• Task brief
Every line of the data that includes "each" should be copied out.

• Supplied information

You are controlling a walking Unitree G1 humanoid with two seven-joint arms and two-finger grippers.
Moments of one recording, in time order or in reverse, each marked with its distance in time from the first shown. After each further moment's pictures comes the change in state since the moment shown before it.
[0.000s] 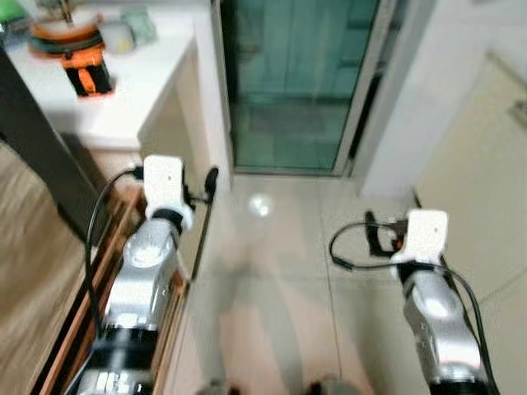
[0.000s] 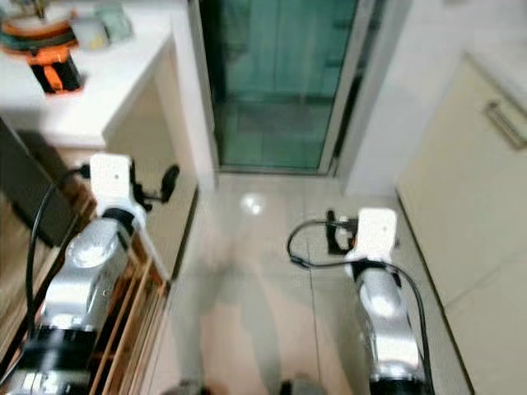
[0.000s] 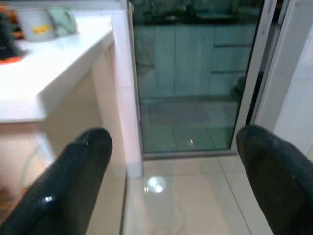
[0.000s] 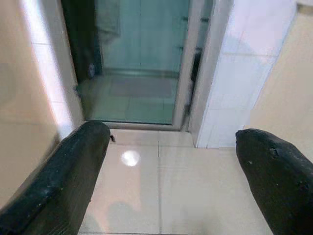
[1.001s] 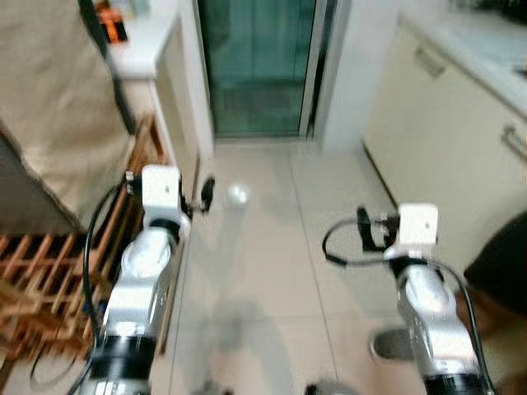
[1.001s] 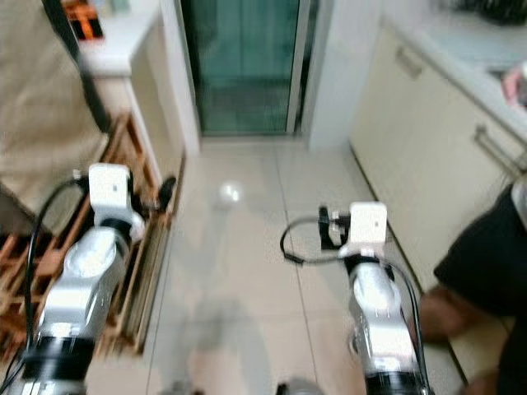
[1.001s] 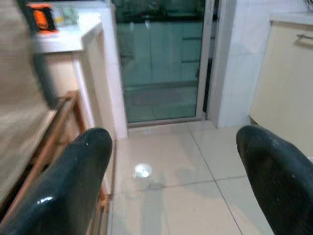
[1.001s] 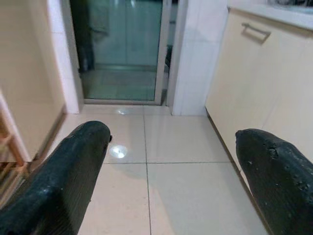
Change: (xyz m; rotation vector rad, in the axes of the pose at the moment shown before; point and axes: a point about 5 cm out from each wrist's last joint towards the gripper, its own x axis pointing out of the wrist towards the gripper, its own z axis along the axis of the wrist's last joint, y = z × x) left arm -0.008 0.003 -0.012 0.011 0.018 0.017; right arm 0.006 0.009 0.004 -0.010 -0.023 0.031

• Task output
Moments of one recording, in time order or in reverse, each marked with its distance in time from the first shown. After each further moment's pictures comes the change in state since the moment shown before it.
Change: (xyz m; rotation vector rad, in the axes of the pose at the moment shown before; point and axes: a point about 5 cm out from each wrist's last joint towards the gripper, its own x axis pointing out of the wrist towards the gripper, its own z axis along the axis of the wrist's last joint, y = z × x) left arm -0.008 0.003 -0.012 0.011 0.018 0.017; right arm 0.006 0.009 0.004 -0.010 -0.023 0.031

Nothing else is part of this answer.